Simple LBO question
Hi all,
following financial data for company A are given:
In Year 0:
Rev = 100 M$ growing by 10% CAGR
EBIT = 15% (constant margin throughout projection period)
D&A = 5 M$ (constant throughout projection period)
Inventory = 5 M$ (% of rev. constant)
A/R = 5 M$ (% of rev. constant)
A/P = 5 M$ (% of rev. constant)
CapEx = 6% of total rev (% of rev. constant)
Interest rate = 5% of total debt
Tax = 20%
Now company A will be bought for 5x EBITDA in Year 0 (i.e., 5 x 20 M$ = 100 M$) and sold for 8x EBITDA in Year 5.
For simplicity reasons, debt will be paydown after 5 years at once using all cash flow saved up to that point.

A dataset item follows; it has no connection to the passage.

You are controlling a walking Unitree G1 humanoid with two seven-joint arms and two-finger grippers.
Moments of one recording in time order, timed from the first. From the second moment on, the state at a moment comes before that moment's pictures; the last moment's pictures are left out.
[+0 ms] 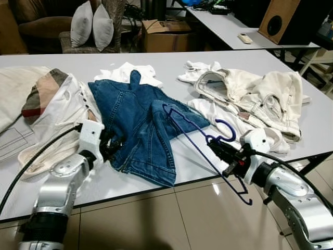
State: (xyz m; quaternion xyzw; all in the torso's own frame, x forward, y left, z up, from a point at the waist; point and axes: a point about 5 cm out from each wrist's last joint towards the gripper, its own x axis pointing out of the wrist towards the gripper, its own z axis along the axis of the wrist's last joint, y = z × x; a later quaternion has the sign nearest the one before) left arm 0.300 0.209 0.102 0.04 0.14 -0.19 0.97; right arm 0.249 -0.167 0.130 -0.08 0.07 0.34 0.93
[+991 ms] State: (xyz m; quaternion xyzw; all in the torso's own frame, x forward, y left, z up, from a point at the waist) left arm 0.322 0.199 0.124 0.02 0.08 -0.17 0.98; right arm 0.253 -0.168 0.143 -0.08 0.03 0.35 0.93
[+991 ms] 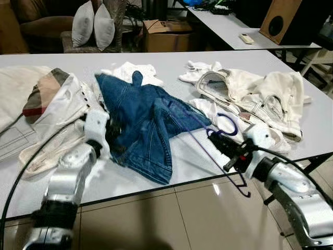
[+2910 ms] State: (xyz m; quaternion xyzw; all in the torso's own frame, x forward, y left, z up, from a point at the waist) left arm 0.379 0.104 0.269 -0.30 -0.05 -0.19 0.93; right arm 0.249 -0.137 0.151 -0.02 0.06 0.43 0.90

Question of the task: How much equity should be invested in Year 0 in order to get 2.5 MoM after sale of company A?
Now what I did: I assumed that the purchase of company A is done completely with debt (i.e., 100 M$ debt and interest expense of 5 M$ every year) and got to 42 M$ as total cash flow saved after 5 years.
With an EBITDA of 29 M$ in Year 5, company A would be sold for 232 M$. Now, using 42 M$ to pay down debt would leave us 58 M$ of debt.
Thus, 232 M$ Enterprise Value - 58 M$ net debt = 174 M$ equity value.
174 M$ Equity Value divided by 2.5 MoM equals ~70M$ equity value in Year 0.
So is this (70 M$ equity) the answer to the question of the task? Or what do I need to do in order to answer this?
I'm struggling to understand the connection between the calculated 70 M$ equity value in Year 0 and my initial assumption that the purchase price 100 M$ was completely financed with debt (i.e., equity should be 0 M$, shouldn't it?)?
Your help is much appreciated!
Best and thanks,
Andy